--- WORK INSTRUCTION ---
All pictures are to be excluded when the data below is output verbatim.

*** COLLECTED MATERIAL ***

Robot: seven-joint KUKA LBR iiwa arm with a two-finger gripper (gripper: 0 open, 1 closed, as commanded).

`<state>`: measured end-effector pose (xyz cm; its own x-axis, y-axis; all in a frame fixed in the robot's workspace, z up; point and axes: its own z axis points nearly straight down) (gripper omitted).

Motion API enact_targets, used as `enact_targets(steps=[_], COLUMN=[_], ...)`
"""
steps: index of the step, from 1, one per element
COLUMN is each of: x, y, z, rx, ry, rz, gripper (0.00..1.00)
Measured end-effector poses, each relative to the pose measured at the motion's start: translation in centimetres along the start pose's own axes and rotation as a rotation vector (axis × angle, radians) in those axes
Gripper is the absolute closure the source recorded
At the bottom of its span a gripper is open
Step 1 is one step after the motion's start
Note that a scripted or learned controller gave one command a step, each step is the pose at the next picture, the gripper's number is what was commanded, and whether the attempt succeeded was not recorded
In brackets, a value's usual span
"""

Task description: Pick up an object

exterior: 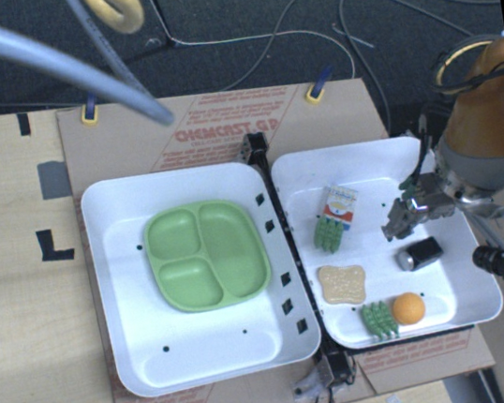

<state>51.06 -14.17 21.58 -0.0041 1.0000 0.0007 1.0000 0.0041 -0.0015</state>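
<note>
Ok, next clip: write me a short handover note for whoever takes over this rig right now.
Claw: over the right bin, near its right side, holding nothing that can be seen; whether it is open or shut cannot be told.
Right bin: small carton, green piece, black cylinder just below the claw, toast slice, second green piece, orange ball.
Left bin: green divided plate.
Done: nothing lifted yet.
Left: grasp one object and raise it; the black cylinder looks nearest.
</note>
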Motion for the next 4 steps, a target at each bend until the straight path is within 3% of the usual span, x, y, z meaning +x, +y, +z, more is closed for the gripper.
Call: enact_targets(steps=[4], x=[20.1], y=[-1.6], z=[1.3], rx=[0.001], ry=[0.0], rz=[-0.002], gripper=[1.0])
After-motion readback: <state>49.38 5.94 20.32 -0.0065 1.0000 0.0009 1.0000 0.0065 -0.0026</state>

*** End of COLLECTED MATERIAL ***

--- COMPLETED EXERCISE ---
Robot: seven-joint KUKA LBR iiwa arm with a two-finger gripper (gripper: 0 open, 1 closed, as commanded).

`<state>`: measured end-effector pose (xyz cm; its own x-axis, y-axis; all in a frame fixed in the robot's workspace, z up; point and axes: its own z axis points nearly straight down) (gripper omitted).

Motion API enact_targets, used as `enact_targets(steps=[_], COLUMN=[_], ...)`
"""
steps: index of the step, from 1, one per element
COLUMN is each of: x, y, z, rx, ry, rz, gripper (0.00..1.00)
Measured end-effector poses, each relative to the pose measured at the motion's start: translation in centimetres along the start pose's own axes and rotation as a rotation vector (axis × angle, radians) in those axes
Gripper is the absolute closure the source recorded
At the bottom of its span a gripper is open
Step 1 is one step after the motion's start
Note that a scripted or learned controller gave one command a step, each step is the pose at the next picture, the gripper's number is what was commanded, and whether the attempt succeeded was not recorded
In brackets, a value's usual span
"""

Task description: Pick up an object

exterior: 

<state>51.06 -14.17 21.58 -0.0041 1.0000 0.0007 1.0000 0.0041 -0.0015</state>
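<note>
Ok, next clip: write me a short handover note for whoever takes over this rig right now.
Claw: over the right bin, near its right side, holding nothing that can be seen; whether it is open or shut cannot be told.
Right bin: small carton, green piece, black cylinder just below the claw, toast slice, second green piece, orange ball.
Left bin: green divided plate.
Done: nothing lifted yet.
Left: grasp one object and raise it; the black cylinder looks nearest.
</note>
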Motion for the next 4 steps, a target at each bend until the straight path is within 3% of the usual span, x, y, z meaning +x, +y, +z, more is closed for the gripper.
Call: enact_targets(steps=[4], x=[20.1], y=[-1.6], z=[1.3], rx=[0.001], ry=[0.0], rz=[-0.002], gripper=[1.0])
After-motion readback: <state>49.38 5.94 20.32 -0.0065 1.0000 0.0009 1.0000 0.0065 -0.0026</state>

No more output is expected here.